About the SIG
Rate Splitting Multiple Access (RSMA), based on (linearly or nonlinearly) precoded Rate-Splitting (RS) at the transmitter and Successive Interference Cancellation (SIC) at the receivers, has emerged as a novel, general and powerful framework for the design and optimization of non-orthogonal transmission, multiple access, and interference management strategies in future MIMO wireless networks. RSMA relies on the split of messages and the non-orthogonal transmission of common messages decoded by multiple users, and private messages decoded by their corresponding users. This enables RSMA to softly bridge and therefore reconcile the two extreme strategies of fully decode interference and treat interference as noise. RSMA has been shown to generalize, and subsume as special cases, four seemingly different strategies, namely Space Division Multiple Access (SDMA) based on linear precoding (currently used in 5G), Orthogonal Multiple Access (OMA), Non-Orthogonal Multiple Access (NOMA) based on linearly precoded superposition coding with SIC, and physical-layer multicasting. RSMA boils down to those strategies in some specific conditions, but outperforms them all in general.
Through information and communication theoretic analysis, RSMA is shown to be optimal (from a Degrees-of-Freedom region perspective) in a number of scenarios and provides significant room for spectral efficiency, energy efficiency, fairness, reliability, QoS enhancements in a wide range of network loads and user deployments, robustness against imperfect Channel State Information at the Transmitter (CSIT), as well as feedback overhead and complexity reduction over conventional strategies used in 5G. The benefits of RSMA have been demonstrated in a wide range of scenarios (MU-MIMO, massive MIMO, multi-cell MIMO/CoMP, overloaded systems, NOMA, multigroup multicasting, mmwave communications, communications in the presence of RF impairments and superimposed unicast and multicast transmission, relay,…) and systems (terrestrial, cellular, satellite, …).
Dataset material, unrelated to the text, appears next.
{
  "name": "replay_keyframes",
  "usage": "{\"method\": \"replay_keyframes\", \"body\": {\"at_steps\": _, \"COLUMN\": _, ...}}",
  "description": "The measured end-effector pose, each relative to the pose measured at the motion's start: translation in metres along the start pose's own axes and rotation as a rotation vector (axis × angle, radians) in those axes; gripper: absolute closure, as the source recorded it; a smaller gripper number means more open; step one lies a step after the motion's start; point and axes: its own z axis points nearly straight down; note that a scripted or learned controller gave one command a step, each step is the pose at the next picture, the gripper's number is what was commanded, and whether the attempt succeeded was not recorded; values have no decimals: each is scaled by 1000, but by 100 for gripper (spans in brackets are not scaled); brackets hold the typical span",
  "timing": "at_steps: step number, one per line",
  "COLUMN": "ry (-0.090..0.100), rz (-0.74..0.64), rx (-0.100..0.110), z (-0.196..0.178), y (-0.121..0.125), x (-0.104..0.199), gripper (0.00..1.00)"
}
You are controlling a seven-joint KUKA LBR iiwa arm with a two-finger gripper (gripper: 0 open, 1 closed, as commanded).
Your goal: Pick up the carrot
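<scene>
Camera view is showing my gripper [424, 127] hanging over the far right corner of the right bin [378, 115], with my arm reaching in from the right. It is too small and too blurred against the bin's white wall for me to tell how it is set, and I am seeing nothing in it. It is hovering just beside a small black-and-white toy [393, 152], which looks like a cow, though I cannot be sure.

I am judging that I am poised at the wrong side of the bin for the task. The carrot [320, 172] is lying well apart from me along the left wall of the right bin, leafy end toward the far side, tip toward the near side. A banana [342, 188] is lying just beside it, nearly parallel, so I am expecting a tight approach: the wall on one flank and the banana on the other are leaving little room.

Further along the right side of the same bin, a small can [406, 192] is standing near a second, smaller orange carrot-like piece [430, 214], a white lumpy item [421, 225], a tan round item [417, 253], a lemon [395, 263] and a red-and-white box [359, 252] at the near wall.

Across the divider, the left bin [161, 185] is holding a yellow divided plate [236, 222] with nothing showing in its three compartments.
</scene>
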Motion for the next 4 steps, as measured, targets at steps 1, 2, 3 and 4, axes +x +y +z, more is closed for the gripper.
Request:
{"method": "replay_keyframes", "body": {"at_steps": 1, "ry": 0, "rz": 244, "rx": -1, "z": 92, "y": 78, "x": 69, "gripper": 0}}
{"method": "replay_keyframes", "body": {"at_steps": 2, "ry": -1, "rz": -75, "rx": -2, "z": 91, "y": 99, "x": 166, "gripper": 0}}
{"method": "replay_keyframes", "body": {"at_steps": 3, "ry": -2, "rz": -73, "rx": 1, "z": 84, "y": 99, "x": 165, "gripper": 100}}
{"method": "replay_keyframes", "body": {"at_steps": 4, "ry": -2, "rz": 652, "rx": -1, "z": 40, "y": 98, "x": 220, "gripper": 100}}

Thanks to its versatility, RSMA has the potential to tackle challenges of modern communication systems and is a gold mine of research problems for academia and industry, spanning fundamental limits, optimization, PHY and MAC layers, and standardization.
In this SIG on RSMA, we provide a platform to bring together PhD students, researchers and engineers in academia and industry interested in the lower layers of wireless communication systems and in particular the design of 6G physical layer to share their ideas and discuss the major technical challenges, recent breakthroughs, new applications, open problems and challenges related to RSMA. Topics of interest of this SIG include, but are not limited to:
RSMA to achieve the fundamental limits of wireless networks
RSMA for multi-user/multi-cell multi-antenna networks
RSMA-based robust interference management
RSMA in MU-MIMO, CoMP, Massive MIMO, millimetre wave and higher frequency bands, relay, cognitive radio, caching, physical layer security, cooperative communications, cloud-enabled platforms (C-RAN, F-RAN), intelligent reflecting surfaces, etc
RSMA to generalize SDMA and NOMA
Physical layer design of RSMA-based network
Coding and Modulation for RSMA
Cross-layer design, optimization and performance analysis of RSMA
Implementation and standardization of RSMA
RSMA in B5G services such as enhanced eMBB, enhanced URLLC, enhanced MTC, massive MTC, massive IoT, V2X, cellular, UAV and satellite networks, wireless powered communications, integrated communications and sensing, etc.